Date March 30, 1998                           By  /s/ Gregory S. Fenech
     -----------------                            ------------------------------
                                                      Gregory S. Fenech

INSTRUCTION: The form may be signed by an executive officer of the registrant or
by any other duly authorized representative. The name and title of the person
signing the form shall be typed or printed beneath the signature.

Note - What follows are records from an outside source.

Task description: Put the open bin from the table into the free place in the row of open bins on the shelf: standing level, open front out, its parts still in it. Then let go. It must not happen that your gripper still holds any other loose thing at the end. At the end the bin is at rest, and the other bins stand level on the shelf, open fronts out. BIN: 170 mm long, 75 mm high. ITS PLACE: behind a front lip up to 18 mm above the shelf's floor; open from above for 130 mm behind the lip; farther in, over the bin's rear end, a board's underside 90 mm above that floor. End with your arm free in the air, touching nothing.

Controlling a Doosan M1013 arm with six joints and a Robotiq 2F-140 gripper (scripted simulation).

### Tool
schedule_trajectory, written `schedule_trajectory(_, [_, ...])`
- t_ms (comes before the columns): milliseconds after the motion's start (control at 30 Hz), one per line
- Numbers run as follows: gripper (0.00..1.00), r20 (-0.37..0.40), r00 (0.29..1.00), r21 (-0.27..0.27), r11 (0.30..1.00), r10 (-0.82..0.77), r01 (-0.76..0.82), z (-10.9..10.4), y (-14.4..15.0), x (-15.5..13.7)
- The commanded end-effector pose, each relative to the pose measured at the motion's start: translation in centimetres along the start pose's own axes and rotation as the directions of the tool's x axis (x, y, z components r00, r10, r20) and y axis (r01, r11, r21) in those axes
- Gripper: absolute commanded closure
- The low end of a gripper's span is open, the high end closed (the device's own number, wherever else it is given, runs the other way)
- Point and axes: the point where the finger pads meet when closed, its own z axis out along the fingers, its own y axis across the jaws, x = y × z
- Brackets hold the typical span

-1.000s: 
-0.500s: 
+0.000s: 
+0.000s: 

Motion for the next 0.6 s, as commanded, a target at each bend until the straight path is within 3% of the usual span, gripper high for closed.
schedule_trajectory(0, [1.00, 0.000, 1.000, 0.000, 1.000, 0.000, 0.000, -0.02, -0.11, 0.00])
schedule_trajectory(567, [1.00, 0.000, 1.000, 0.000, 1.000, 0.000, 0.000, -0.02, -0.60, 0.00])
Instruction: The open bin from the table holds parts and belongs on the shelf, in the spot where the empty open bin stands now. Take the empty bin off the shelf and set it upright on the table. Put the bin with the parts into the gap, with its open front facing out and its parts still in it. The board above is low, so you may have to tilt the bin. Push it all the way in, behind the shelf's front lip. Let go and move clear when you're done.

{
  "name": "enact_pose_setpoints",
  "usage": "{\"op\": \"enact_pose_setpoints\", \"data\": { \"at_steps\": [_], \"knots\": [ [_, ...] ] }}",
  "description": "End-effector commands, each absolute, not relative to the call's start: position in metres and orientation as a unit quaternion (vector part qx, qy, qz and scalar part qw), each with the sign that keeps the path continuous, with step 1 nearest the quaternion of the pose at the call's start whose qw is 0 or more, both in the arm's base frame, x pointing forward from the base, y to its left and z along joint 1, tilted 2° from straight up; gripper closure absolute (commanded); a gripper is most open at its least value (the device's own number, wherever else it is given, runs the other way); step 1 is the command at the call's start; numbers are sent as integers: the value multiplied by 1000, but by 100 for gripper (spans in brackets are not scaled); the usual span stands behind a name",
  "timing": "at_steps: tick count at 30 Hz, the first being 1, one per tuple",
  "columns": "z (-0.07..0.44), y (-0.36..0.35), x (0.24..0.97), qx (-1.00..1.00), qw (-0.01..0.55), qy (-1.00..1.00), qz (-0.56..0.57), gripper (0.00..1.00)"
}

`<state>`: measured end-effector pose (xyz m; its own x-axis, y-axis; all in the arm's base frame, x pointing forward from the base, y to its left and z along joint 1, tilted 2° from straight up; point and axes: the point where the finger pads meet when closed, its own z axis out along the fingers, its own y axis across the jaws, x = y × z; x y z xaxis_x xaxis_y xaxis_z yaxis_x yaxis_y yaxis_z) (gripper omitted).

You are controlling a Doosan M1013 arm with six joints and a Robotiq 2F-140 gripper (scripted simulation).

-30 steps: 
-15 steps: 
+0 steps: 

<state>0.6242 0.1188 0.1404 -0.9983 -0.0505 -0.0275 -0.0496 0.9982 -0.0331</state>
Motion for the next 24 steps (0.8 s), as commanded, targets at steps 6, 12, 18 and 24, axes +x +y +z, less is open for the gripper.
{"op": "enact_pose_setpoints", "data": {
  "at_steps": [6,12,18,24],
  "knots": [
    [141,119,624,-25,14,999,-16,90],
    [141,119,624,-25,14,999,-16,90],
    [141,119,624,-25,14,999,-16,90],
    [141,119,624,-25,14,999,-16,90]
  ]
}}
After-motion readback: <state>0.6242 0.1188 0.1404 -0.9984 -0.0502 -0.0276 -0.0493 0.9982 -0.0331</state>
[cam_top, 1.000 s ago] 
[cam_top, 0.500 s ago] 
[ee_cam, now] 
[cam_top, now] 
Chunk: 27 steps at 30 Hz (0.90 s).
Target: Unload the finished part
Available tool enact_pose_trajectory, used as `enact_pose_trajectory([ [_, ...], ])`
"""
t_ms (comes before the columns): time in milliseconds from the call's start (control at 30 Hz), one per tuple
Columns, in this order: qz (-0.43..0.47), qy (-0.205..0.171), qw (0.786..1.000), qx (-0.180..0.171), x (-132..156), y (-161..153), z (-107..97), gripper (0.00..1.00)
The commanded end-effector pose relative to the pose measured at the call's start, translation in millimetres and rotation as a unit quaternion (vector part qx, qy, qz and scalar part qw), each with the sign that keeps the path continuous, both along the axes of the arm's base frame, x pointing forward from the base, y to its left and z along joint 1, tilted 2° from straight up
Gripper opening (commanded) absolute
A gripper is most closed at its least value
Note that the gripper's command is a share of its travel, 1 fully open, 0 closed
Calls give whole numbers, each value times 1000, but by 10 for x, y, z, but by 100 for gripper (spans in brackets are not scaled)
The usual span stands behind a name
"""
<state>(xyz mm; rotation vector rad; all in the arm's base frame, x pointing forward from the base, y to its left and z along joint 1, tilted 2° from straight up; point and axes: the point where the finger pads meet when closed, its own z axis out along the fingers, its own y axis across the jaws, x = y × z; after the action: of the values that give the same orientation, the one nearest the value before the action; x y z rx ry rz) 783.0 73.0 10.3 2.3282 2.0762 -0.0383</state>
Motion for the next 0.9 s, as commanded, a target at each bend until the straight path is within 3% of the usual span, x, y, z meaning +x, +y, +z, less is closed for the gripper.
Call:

If the
statement is signed on behalf of the registrant by an authorized representative
(other than an executive officer), evidence of the representative's authority to
sign on behalf of the registrant shall be filed with the form.


                                    ATTENTION
            Intentional misstatements or omissions of fact constitute
               Federal Criminal Violations (See 18 U.S.C. 1001).

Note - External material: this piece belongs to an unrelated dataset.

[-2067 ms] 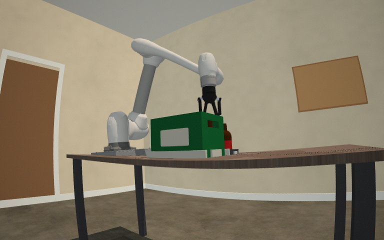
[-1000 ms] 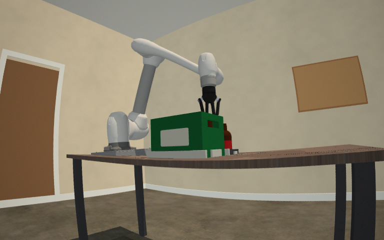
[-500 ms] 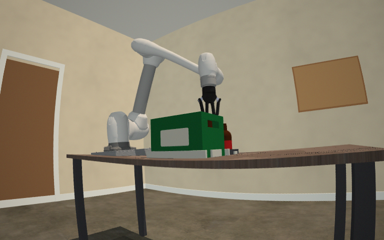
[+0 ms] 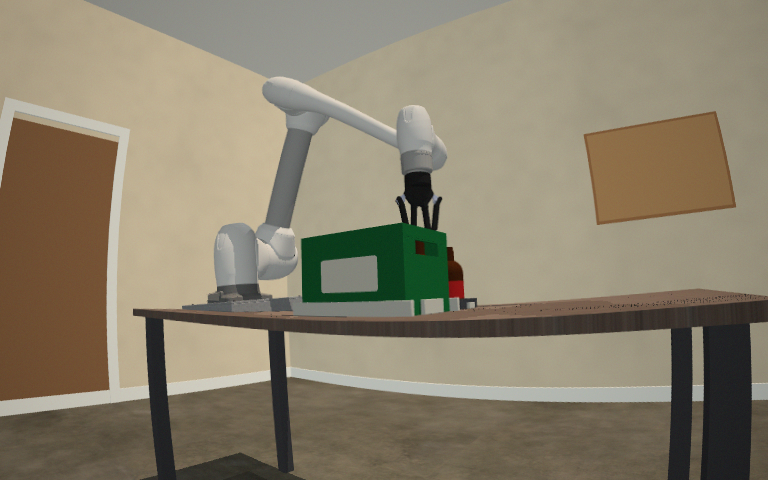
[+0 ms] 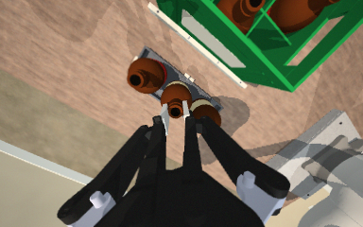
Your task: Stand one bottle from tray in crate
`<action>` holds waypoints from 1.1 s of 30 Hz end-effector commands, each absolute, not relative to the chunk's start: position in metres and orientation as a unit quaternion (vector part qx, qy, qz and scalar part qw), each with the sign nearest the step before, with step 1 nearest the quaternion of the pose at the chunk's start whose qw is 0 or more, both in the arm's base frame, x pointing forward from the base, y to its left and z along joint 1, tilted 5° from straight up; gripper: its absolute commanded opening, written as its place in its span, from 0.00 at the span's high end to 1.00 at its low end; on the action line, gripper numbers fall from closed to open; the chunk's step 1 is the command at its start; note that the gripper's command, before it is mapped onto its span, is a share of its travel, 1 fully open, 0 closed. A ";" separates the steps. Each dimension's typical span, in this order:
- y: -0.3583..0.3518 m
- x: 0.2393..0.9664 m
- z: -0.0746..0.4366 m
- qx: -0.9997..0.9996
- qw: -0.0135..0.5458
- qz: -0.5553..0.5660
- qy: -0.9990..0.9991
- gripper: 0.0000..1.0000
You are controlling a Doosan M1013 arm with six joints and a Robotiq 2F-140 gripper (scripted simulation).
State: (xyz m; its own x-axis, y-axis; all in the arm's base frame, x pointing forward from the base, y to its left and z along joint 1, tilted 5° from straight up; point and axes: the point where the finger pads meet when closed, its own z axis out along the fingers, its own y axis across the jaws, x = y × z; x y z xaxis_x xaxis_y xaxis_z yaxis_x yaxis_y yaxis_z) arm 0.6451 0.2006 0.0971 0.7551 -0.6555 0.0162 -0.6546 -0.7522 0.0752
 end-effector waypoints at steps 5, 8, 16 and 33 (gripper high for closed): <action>0.199 0.642 0.090 0.935 0.040 -0.009 -0.353 1.00; 0.199 0.642 0.090 0.935 0.040 -0.009 -0.353 1.00; 0.199 0.642 0.090 0.935 0.040 -0.009 -0.353 1.00; 0.199 0.642 0.098 0.935 0.040 -0.009 -0.353 1.00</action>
State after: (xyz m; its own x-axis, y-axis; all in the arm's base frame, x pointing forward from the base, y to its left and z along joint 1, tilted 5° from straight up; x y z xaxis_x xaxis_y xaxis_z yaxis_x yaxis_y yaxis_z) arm 0.6448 0.2006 0.0972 0.7550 -0.6555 0.0158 -0.6546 -0.7522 0.0758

                              GENERAL INSTRUCTIONS

1.  This form is required by Rule 12b-25 of the General Rules and Regulations 
    under the Securities  Exchange Act of 1934.

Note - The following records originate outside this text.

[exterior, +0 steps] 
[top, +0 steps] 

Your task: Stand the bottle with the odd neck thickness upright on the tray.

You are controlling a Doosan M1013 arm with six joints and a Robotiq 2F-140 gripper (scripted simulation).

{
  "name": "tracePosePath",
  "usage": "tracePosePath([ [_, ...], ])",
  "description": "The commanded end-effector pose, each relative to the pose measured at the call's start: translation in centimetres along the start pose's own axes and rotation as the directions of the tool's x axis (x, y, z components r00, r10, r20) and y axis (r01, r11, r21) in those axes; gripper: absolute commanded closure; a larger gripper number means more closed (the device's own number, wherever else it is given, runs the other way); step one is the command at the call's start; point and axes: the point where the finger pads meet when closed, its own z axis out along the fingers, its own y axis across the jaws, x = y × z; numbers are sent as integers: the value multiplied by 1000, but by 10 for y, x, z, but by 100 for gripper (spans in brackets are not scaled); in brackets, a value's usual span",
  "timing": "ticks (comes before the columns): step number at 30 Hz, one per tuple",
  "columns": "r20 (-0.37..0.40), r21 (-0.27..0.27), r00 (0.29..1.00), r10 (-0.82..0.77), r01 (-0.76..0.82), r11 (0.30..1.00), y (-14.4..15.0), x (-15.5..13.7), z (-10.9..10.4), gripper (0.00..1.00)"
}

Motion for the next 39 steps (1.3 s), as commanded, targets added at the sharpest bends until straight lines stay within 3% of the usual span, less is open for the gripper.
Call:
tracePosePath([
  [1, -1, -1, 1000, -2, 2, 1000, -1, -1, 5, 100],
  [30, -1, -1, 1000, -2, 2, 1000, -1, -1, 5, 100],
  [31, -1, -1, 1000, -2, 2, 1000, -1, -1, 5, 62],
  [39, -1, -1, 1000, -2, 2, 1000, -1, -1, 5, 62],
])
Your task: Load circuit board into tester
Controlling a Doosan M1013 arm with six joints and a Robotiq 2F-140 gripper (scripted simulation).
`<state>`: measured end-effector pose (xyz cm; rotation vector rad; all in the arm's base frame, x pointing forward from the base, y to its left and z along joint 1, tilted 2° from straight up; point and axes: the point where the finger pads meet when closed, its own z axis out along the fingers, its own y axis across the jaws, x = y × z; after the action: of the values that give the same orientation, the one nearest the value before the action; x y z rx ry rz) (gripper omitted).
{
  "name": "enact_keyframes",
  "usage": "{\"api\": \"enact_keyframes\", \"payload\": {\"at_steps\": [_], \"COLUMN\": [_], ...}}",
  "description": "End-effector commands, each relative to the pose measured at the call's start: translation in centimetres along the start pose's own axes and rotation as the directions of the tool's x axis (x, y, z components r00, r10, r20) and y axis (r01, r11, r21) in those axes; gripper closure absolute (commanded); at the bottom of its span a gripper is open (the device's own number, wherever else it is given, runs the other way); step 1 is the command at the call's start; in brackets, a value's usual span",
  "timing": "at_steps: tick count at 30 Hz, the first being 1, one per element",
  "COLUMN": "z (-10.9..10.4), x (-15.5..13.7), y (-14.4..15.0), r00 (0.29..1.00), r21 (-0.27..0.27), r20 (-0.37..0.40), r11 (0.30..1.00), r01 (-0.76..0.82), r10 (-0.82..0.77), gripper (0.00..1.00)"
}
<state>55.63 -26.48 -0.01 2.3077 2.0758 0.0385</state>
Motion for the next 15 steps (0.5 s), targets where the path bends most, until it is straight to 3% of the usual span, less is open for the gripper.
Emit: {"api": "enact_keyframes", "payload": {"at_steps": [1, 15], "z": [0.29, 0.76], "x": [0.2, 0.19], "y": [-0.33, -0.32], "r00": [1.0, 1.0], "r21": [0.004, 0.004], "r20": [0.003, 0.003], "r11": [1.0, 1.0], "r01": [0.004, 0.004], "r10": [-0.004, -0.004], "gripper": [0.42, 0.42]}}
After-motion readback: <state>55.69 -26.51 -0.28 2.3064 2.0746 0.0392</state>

2.  One signed original and four conformed copies of this form and amendments
    thereto must be completed and filed with the Securities and Exchange
    Commission, Washington, D.C. 20549, in accordance with Rule 0-3 of the
    General Rules and Regulations under the Act. The information contained in or
    filed with the form will be made a matter of public record in the Commission
    files.

3.  A manually signed copy of the form and amendments thereto shall be filed
    with each national securities exchange on which any class of securities of
    the registrant is registered.

4.  Amendments to the notifications must also be filed on form 12b-25 but
    need not restate information that has been correctly furnished. The form
    shall be clearly identified as an amended notification.

5.  ELECTRONIC FILERS. This form shall not be used by electronic filers
    unable to timely file a report solely due to electronic difficulties. Filers
    unable to submit a report within the time period prescribed due to
    difficulties in electronic filing should comply with either Rule 201 or Rule
    202 of Regulation S-T or apply for an adjustment in filing date pursuant to
    Rule 13(b) of Regulation S-T.

<PAGE>
                            Addendum to Form 12b-25




                          NOTIFICATION OF LATE FILING

PART IV - OTHER INFORMATION

     ITEM [3] For the twelve months ending December 31, 1997, the Net Loss will 
              be approximately $10,200,000 versus a Net Loss of $1,337,386
              for the same period ending December 31, 1996.


              The Loss From Operations for the twelve months ending December 31,
              1997 will be approximately $4,300,000 versus a prior year 
              Loss From Operations of $1,337,386.

<PAGE>
                                                                   EXHIBIT A

                              MOORE STEPHENS, P.C.
                          CERTIFIED PUBLIC ACCOUNTANTS
                         340 NORTH AVENUE EAST, SUITE 6
                        CRANFORD, NEW JERSEY 07016-2461




                                                       March 30, 1998



Securities and Exchange Commission
450 Fifth Street, N.W.
Washington, D.C. 20549


Gentlemen:

         We are retained by Hirel Holdings, Inc. and Subsidiaries as independent
certified public accountants to report on the financial statements at December
31, 1997 and for the fiscal years ended then ended. We have endeavored, with the
full cooperation of the Company, to obtain the necessary information to meet the
filing requirements for From 10-KSB, both as to form and timeliness. Due to the
extensive period of time, and the related delay in developing data for the
financial statements, we will not have sufficient time to complete our audit by
March 31, 1998 which is the required filing date for the Company's annual
report, without unreasonable effort and expense.


                                                       Very truly yours,


                                                       /s/ Moore Stephens, P.C.
                                                       -------------------------
                                                       MOORE STEPHENS, P.C.